* _Exercise instructions_:
Find "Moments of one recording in" below and begin at its line; stop after the line with "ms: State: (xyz". Output those lines exactly, without pictures.

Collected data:
··········

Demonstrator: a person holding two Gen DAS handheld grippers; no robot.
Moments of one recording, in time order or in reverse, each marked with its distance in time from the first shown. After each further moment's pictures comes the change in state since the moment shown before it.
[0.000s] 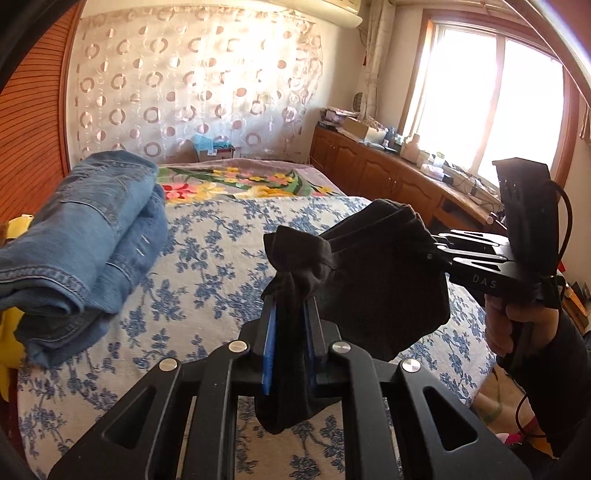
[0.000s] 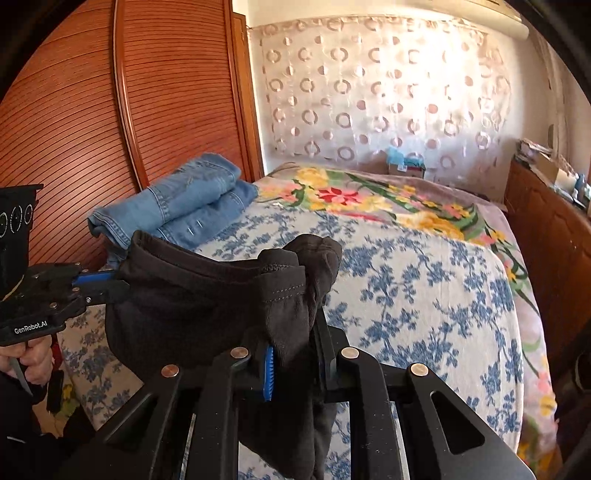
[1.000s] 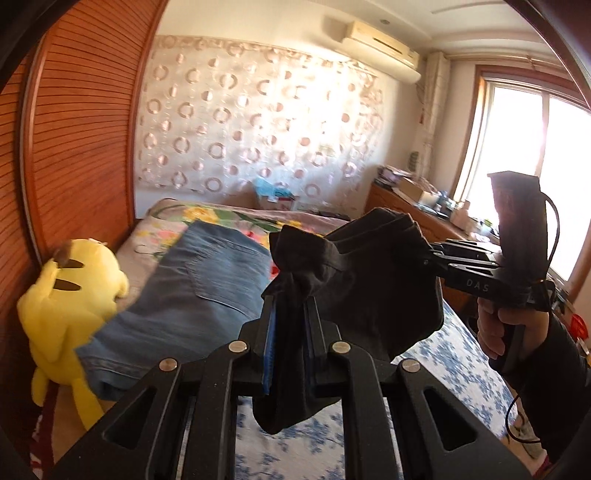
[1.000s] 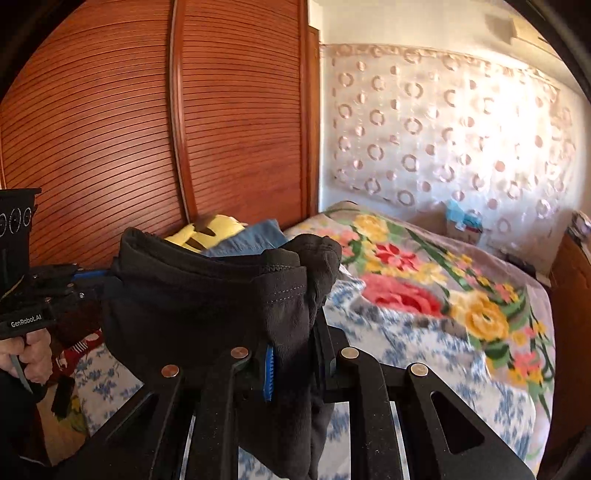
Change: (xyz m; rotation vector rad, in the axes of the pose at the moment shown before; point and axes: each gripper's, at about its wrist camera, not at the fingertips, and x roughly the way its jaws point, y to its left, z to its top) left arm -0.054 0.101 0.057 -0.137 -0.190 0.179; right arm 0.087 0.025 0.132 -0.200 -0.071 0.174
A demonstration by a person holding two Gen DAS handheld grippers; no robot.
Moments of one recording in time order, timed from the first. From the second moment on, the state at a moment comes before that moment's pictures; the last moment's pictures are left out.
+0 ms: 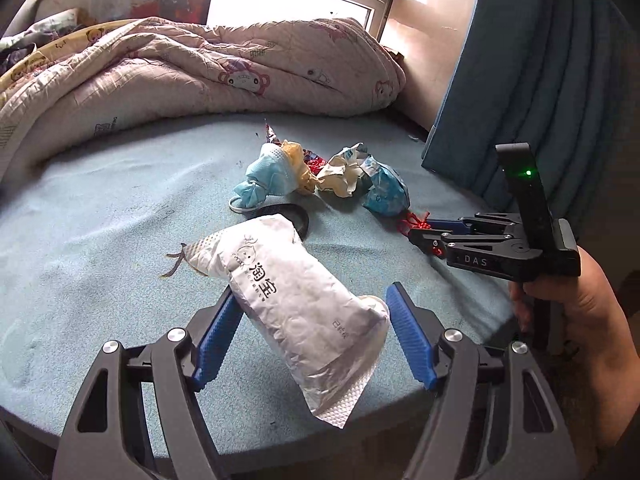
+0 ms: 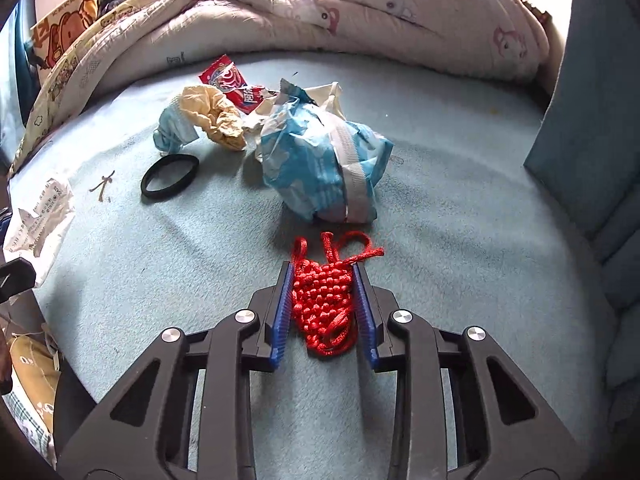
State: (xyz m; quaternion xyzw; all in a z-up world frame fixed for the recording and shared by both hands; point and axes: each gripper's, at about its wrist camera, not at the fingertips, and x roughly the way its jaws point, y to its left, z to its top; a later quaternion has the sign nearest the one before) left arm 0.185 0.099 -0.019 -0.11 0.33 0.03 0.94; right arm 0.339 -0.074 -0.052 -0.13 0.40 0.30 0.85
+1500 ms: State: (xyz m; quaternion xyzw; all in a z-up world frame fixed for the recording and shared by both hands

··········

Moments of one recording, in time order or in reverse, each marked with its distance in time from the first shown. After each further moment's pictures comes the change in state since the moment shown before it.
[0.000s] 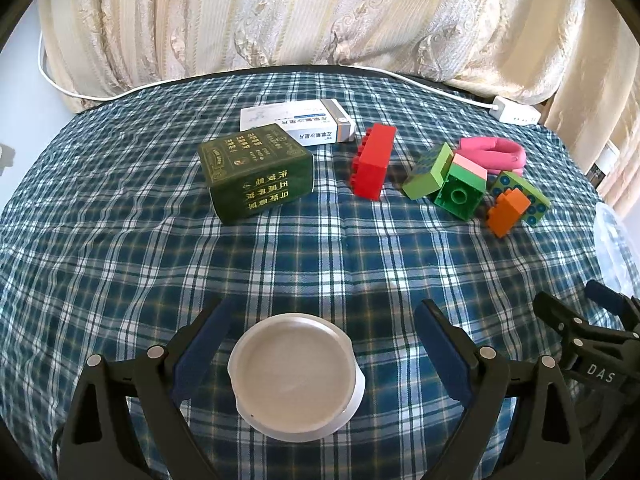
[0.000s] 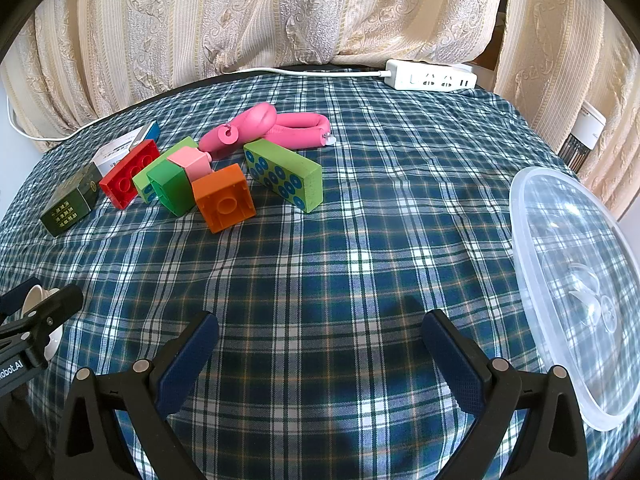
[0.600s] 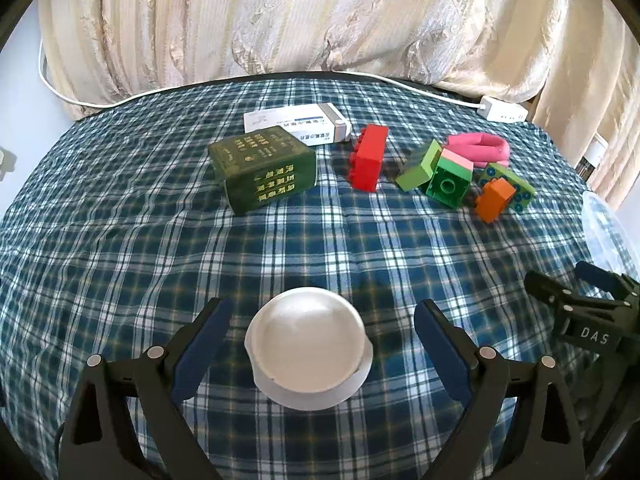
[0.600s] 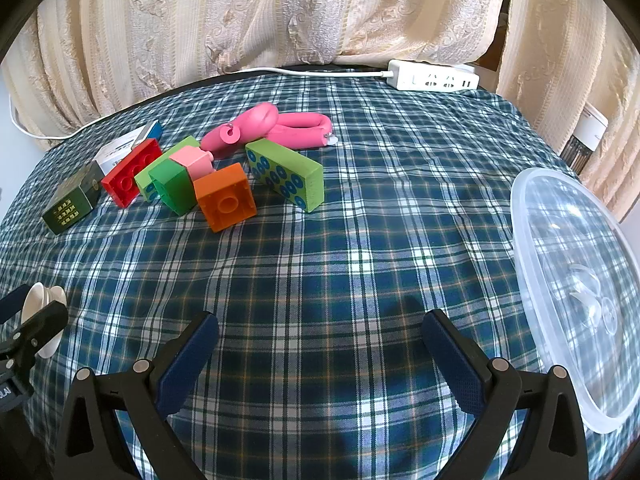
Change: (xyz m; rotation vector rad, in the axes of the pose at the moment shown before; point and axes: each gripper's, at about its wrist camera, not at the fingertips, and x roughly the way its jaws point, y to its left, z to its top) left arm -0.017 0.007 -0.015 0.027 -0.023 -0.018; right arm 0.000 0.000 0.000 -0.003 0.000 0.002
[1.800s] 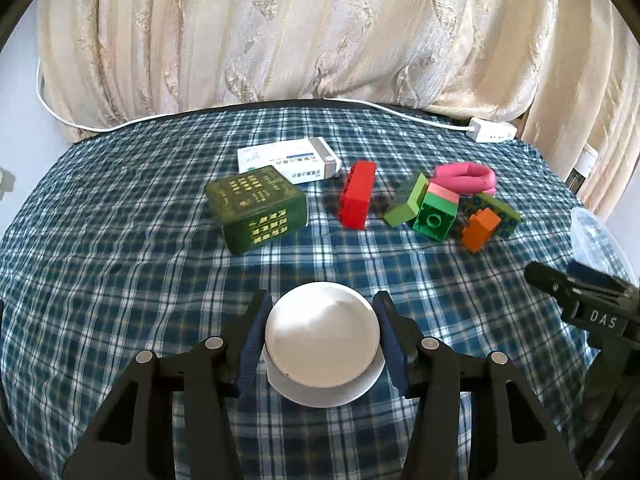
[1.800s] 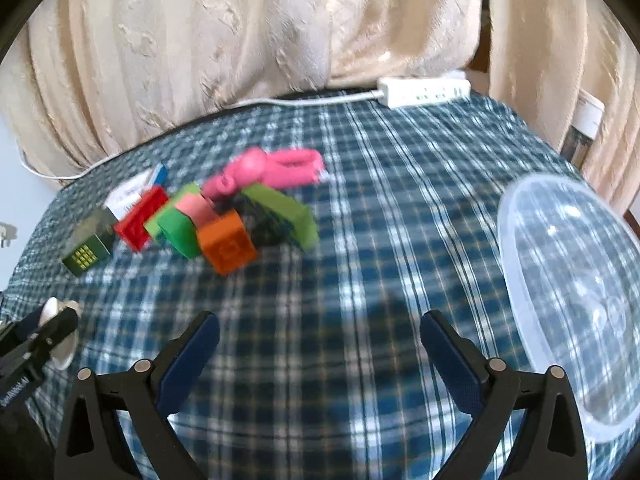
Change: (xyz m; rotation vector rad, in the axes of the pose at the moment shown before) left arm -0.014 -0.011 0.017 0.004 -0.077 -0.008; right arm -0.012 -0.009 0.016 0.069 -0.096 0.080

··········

* _Written answer_:
Moments of one recording in time order, timed from the first. From the second moment on, the state at a moment comes before that moment's pictures; the last moment's pictures are left out.
+0 ms: 
+0 ms: 
State: (xyz m; quaternion xyzw; all in a z-up world frame fixed for the recording and shared by both hands; point and axes: each gripper's, at about its wrist camera, not at the fingertips, and x roughly the way its jaws point, y to its left, z to its top; a later quaternion has the sign nearest the one before) left arm 0.185 0.099 -0.019 -0.11 0.33 0.03 0.94; right arm 0.339 -0.074 -0.052 -0.13 0.40 0.30 0.85
+1500 ms: State: (xyz m; quaternion xyzw; all in a z-up world frame fixed for the recording and shared by both hands

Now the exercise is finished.